A former Eton scholar and Oxford University graduate was today elected Prime Minister of Thailand by a slim majority of 37 votes.
MPs elected Abhisit Vejjajiva, leader of the country’s Democratic Party, putting an end to rule, by telephone, of ousted Premier Thaksin Shinawatra, and the successive governments he attempted to control in his exile.
His opponent was a former Thai police chief Pracha Promnok of the Puea Pandin Party, a small party which at the last minute offered to accept the nomination for P.M.
Promnok accepted the nomination on behalf of supporters of Thaksin Shinawatra, after the ruling Peoples Power Party was dissolved for vote-buying.
A special session of the Thai Parliament was held for the vote. But the country will in any case soon have to go to the polls and put the issue to the people.
Vejjajiva became Thailand’s 27th Prime Minister with 238 votes, over Pracha’s 198.
But to achieve victory, the soft spoken, good-looking, classmate of Boris Johnson, had to do a deal ‘with the devil’ and form a coalition with factions run by old ‘Godfathers’ in Thai politics.
It was hoped that the election would bring an end to Thailand’s woes, which has seen the country split in two, by yellow-shirted followers of the People’s Alliance for Democracy, who recently occupied Bangkok’s Suvarnabhumi airport, and the red-shirted followers of Thaksin Shinawatra.
But immediately after the result was announced angry red-shirted protesters picked up railings outside Parliament House and began throwing them. They also threw stones at cars leaving Parliament House.
Members of the Democratic Alliance Against Dictatorship believe Vejjajiva is a supporter of the PAD because of his anti-Thaksin stance. They also believe that as Abhisit Vejjajiva is a member of Thailand’s old influential families, he will side with the country’s elite.
In fact he was against the military coup which ousted Thaksin and kept clear of politicking about the recent demonstrations. Traditionally he has always leaned to the left.
However the PAD put their support behind Vejjajiva, a class mate of Lord Mayor Boris Johnson both at Eton and Oxford and a year above David Cameron, because they regarded him as ‘clean’.
Born in Newcastle, Vejjajiva, 45, married with two children, entered Thai politics in the nineties, and became better known for his good looks rather than his policies, and became something of a pin-up in Thai women’s magazines.
His strong British connections, rather than help, may have actually hindered his path to power, in a political system which has been so riddled with corruption that it has ended in the recent demonstrations.

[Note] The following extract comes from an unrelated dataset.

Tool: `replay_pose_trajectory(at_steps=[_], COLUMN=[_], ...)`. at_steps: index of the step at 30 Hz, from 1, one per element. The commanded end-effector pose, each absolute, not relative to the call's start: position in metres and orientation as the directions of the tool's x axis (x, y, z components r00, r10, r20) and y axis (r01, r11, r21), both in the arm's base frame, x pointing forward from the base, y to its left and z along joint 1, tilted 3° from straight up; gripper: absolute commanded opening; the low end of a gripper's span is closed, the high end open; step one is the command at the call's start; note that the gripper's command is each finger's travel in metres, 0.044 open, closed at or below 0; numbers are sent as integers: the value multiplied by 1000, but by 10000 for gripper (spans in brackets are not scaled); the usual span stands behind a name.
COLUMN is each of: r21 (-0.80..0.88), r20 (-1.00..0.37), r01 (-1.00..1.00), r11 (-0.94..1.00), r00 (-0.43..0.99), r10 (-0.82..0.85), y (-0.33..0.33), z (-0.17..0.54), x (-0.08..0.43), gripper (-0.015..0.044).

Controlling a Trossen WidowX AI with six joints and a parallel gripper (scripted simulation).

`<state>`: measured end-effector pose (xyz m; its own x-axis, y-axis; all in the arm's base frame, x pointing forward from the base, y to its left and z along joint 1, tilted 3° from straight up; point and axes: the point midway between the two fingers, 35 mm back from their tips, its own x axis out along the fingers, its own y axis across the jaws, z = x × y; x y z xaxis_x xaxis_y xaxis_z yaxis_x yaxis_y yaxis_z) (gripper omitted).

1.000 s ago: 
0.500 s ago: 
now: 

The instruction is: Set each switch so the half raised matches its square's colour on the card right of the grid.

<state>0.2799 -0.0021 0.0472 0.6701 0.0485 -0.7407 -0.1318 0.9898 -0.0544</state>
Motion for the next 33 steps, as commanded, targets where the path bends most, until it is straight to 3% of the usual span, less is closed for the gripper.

He has campaigned on a ticket of ethics rather than authoritarianism, better education, an increased minimum wage, and will now almost certainly have to adopt and progress some of Thaksin Shinawatra’s policies to support the poor people in north eastern Thailand, who brought Thaksin Shinawatra to power.
Meanwhile Thaksin Shinawatra has clearly not given up his ambition to return to the political throne.
Convicted of corruption, and banned from Britain, Thaksin has been broadcasting to the nation from abroad effectively running the People’s Power Party by phone. He has told his supporters to be patient and wait adding that Britain ‘would feel sorrow’ from banning him from the U.K.
Meanwhile, while Abhisit , known at school as ‘Mark Vejj ‘ has not been brought up in the political mould of his friend Boris.
During his formative years in the Britain, where he mastered in political science and economics he has admitted: ‘I took part in many demonstrations against Margaret Thatcher.’
Boris Johnson has been quoted as saying of him: ‘He was an exact contemporary of mine at school and is a seriously clever fellow. I’m probably the only person in Parliament at the moment who can spell Vejjajiva, but that won’t last as I’m sure he’s going to do great things in Thailand. I spent a blissful time with him and his family in Bangkok one summer in the mid-Eighties.’